I do not know if using the PXP will help here because I think performing the rotation with PXP will take just as much time and even if this frees up the CPU, there is nothing that LVGL can do during that time frame because both buffers (the small LGVL and the full internal one) are in use... Maybe we could try giving LVGL a second partial buffer that can be use during PXP operation but setting all this will be a bit tedious.

There is another possible improvement that may be easier to implement (but I do not know if it will help much). Right now, we always wait until the TE interrupt to start the screen DMA upload but in many cases, we could start earlier (because the scanline is already far down enough so that it will not be catched up by upload or because we upload only just a small region...). Knowing the period between two TE interrupts, we can compute the current position of the scanline at any moment so we can decide if upload may start right away or if we must wait for the TE interrupt (or even better, we can compute the first time when upload can start and then set a one-shot timer interrupt to trigger the DMA upload)... I do not have much time right now but I may try to test this later (probably in a few days).

david-res commented 1 year ago

Hi Arvind!

I think the lack of the 2nd buffer is the main cause of this issue, and agree that the PXP will take just as much time to rotate if not more, but it still frees up the CPU which could be crucial for the rest of the application to run.

No rush on testing further, at your own pace :) I appreciate the time invested in this thus far!

cstrahan commented 1 year ago

It is really a shame the Teensy does not have an (easily accessible) hardware debugger available.
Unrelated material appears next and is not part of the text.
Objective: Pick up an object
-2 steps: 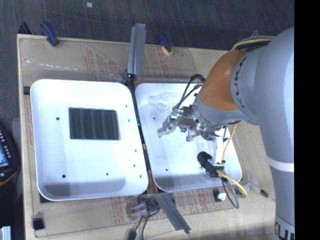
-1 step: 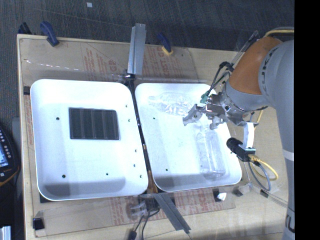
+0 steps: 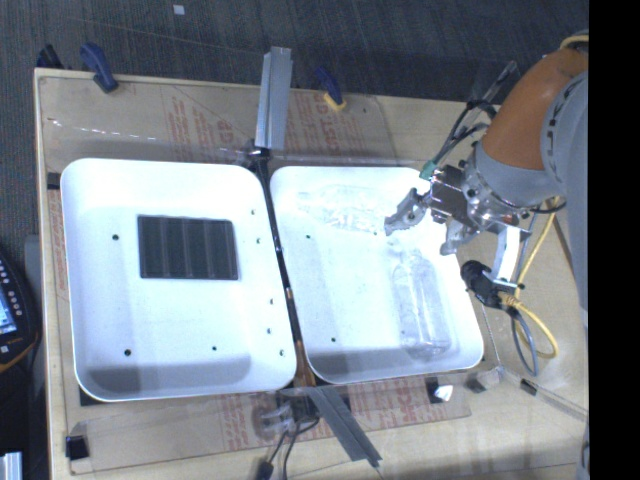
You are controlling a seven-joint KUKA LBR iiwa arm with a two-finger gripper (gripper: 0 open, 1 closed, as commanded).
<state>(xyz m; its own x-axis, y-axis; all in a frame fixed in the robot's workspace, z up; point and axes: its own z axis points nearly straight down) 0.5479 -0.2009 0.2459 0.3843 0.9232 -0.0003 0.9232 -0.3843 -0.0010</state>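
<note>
two shallow white bins sit side by side on a pale bench (image 3: pixel 150 108). the left bin (image 3: pixel 90 348) holds a dark ribbed rectangular pad (image 3: pixel 188 247), lying flat toward the bin's upper middle, well apart from the walls. a few small dark dots mark the floor of that bin around it.

the right bin (image 3: pixel 335 353) holds clear plastic things that are hard to make out against the white. one clear bottle (image 3: pixel 420 303) lies on its side along the right part of the bin, running from near the middle down toward the lower right corner. another clear piece, perhaps a second bottle or crumpled wrap (image 3: pixel 340 208), lies near the top wall of the bin, stretching across from left of centre toward the right; its outline is too faint to name for sure.

the arm (image 3: pixel 540 118) comes in from the right, its orange band above the grey wrist. the gripper (image 3: pixel 405 215) hangs over the upper right part of the right bin, just above the top end of the lying bottle and close to the right end of the clear piece by the top wall. its metal fingers point left and down, with a small gap between them, so it looks narrowly parted, and nothing can be seen held in that gap. whether a fingertip touches the clear plastic cannot be told.

cables (image 3: pixel 520 318) loop down beside the wrist, outside the bin's right wall. blue clamps (image 3: pixel 100 68) grip the bench's far edge.
</note>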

Here, it would prove really useful !

FWIW, if you have a steady hand and some patience, you can add a header to breakout the JTAG signals:

teensy_mod

I can successfully flash and debug my Teensy 4.1 and Teensy MicroMod this way :)
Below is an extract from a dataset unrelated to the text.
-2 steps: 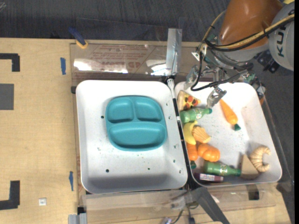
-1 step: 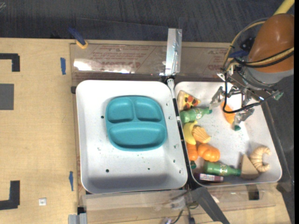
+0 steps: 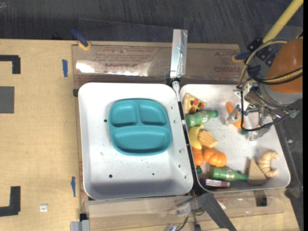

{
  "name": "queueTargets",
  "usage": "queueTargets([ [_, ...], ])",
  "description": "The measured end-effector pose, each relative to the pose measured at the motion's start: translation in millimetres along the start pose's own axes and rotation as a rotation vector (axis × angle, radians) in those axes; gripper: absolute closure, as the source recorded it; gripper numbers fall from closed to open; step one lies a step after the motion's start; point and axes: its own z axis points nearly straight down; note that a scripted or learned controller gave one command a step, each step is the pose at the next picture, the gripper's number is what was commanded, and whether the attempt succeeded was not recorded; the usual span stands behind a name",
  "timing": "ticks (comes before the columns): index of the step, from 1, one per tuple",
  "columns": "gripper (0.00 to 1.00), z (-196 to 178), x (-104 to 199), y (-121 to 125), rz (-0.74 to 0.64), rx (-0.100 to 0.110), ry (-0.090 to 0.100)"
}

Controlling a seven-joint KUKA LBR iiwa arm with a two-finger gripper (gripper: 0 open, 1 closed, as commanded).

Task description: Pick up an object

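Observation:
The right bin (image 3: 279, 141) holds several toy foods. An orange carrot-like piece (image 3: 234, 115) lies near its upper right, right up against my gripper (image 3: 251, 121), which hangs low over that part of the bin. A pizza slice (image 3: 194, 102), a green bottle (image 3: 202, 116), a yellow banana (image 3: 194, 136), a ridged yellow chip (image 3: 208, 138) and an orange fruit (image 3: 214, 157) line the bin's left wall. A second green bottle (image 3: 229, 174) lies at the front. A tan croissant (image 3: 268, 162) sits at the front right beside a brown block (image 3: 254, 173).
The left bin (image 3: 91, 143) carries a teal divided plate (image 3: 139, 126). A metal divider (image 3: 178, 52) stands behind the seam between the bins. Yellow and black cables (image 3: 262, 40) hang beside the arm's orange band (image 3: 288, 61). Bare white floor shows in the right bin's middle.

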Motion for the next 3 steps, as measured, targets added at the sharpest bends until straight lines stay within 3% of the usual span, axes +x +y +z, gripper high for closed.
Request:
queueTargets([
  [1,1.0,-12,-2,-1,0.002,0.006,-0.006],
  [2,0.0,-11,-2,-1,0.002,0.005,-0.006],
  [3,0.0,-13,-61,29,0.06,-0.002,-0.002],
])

I followed the info over at https://forum.pjrc.com/threads/69748-Simple-WORKING-JTAG-UART-for-Teensy-4-1

My approach was to solder some long 32 AWG copper legs onto a 2x5 pin 0.05" pitch header (in the standard 10 pin SWD/JTAG pinout), super glue that to the top of the NXP (I dunno where my epoxy went, otherwise I'd have smothered the thing in epoxy by now), and then trim and solder the legs to either traces or (when available) vias that I had exposed by scraping off the solder mask. I can then connect that directly to my CMSIS-DAP debugger and debug over JTAG.
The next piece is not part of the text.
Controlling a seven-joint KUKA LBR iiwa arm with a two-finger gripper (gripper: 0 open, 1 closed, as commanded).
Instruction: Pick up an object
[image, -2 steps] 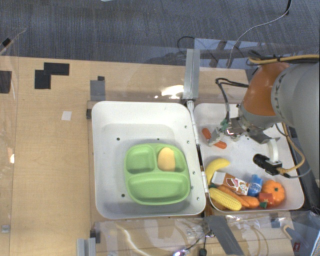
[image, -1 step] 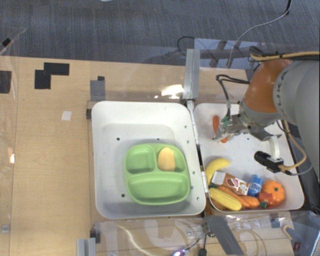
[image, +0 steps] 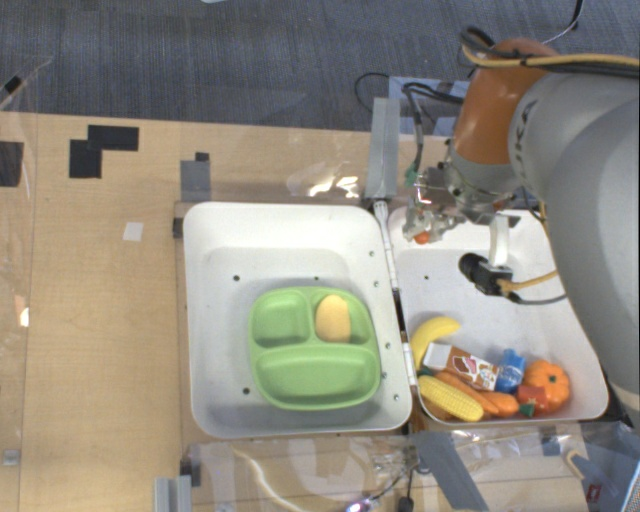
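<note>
High slanted view over both bins (image: 300, 225)

The bench (image: 100, 300) looks like pale wood, smooth and matt, with black patches. Two white bins (image: 290, 235) look like smooth plastic with a soft sheen. A green tray (image: 310, 375) is glossy moulded plastic; the yellow lemon (image: 333, 319) on it looks smooth and slightly shiny. The toy banana (image: 432, 335), corn (image: 450, 398), carrot (image: 485, 397) and orange pumpkin (image: 545, 385) look like shiny plastic. The arm (image: 575, 160) has a smooth grey painted shell and a glossy orange band (image: 490, 100). Behind lies dark, ribbed, carpet-like flooring (image: 250, 60).
</note>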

Kinda off topic, I know, but I figured I'd share, in case that provides any inspiration (I'm lurking because I'm thinking about using this library, or more accurately, porting it to Rust). :smile:

david-res commented 1 year ago

@cstrahan that looks pretty cool! I actually have a custom PCB here with more pins exposed, and all the MM parts, but I don't know why I didnt expose the JTAG pins! Would love to see this driver come in use for someone :)

david-res commented 1 year ago

@vindar I was able to get the PXP rotation working eventually, but the only major issue/ performance impact is setting LVGL to do full screen fresh reach time. It can rotate a 480320 image in a very shot time, around 15ms including FLEXIO/DMA transfers. I can cut down another 1ms by using two small rotation buffers instead of one (32096*2).